Searching the material below, find each line that includes the word "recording", and copy it.

________________

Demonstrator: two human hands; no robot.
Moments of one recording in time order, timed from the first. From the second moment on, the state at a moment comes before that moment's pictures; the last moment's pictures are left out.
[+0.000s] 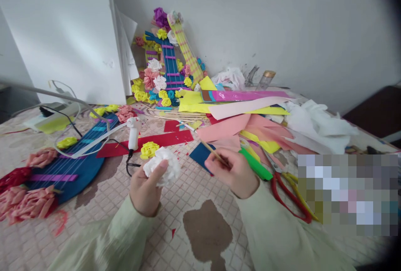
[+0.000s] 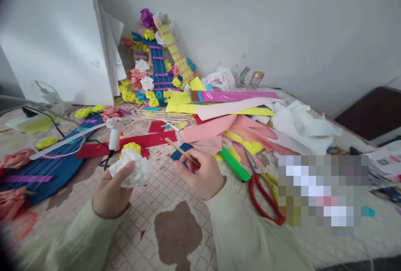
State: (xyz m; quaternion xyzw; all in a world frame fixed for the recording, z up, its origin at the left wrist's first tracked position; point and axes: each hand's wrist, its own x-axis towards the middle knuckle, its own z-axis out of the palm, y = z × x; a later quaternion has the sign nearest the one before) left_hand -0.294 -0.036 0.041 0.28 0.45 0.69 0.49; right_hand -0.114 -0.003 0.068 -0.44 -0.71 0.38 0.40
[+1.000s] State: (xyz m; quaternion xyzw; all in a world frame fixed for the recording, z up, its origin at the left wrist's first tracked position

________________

* _Response area_:
Moments of one recording in time order, timed from the first. From the second moment on, the state at a moment comes before that moment's pictures; the last moment's pictures are left out.
State: (xyz m; quaternion xyzw; all in a world frame fixed for the recording, z up, its origin at the left wrist's first tracked position; point and axes: each hand's wrist, its own x-axis towards the middle knuckle, its own z-axis out of the palm, y = z × x; a later quaternion has the sign nearest the one before) left_hand -0.294 -0.036 0.041 0.28 0.45 0.69 0.49; right_hand -0.114 -0.003 0.068 -0.44 -0.71 0.38 0.40
[+1.000s] State: (xyz m; quaternion xyzw; all in a world frame fixed for the recording, z up, its origin at the left wrist's first tracked position

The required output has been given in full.